# Action item
Which of the lines below contain the string "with"? Copy each one.

# Stored data
----

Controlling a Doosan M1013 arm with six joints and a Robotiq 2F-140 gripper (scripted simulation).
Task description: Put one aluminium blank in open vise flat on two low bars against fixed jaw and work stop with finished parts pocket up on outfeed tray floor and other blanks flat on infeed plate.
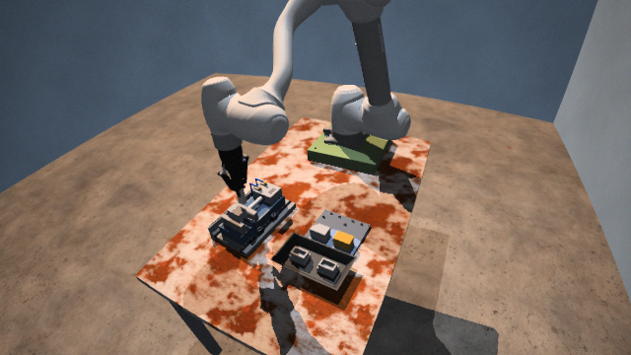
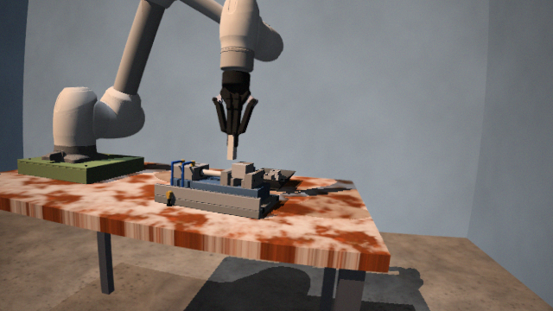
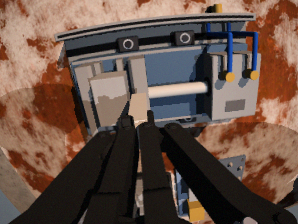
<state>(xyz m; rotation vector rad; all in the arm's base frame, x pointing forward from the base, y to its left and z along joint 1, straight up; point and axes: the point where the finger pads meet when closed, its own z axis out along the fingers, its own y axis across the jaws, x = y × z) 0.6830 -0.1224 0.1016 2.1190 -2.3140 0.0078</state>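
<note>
My hand is 8 cm above the piston rod, 5 cm past it and 1 cm to the right of it. Round my hand: infeed plate 32 cm to the left, 15 cm below, 11 cm behind; vise 12 cm below, 3 cm behind, 1 cm to the left; aluminium blank 27 cm to the left, 13 cm below, 7 cm behind.
</note>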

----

# Exercise response
Controlling a Doosan M1013 arm with six joints and a Robotiq 2F-140 gripper (scripted simulation).
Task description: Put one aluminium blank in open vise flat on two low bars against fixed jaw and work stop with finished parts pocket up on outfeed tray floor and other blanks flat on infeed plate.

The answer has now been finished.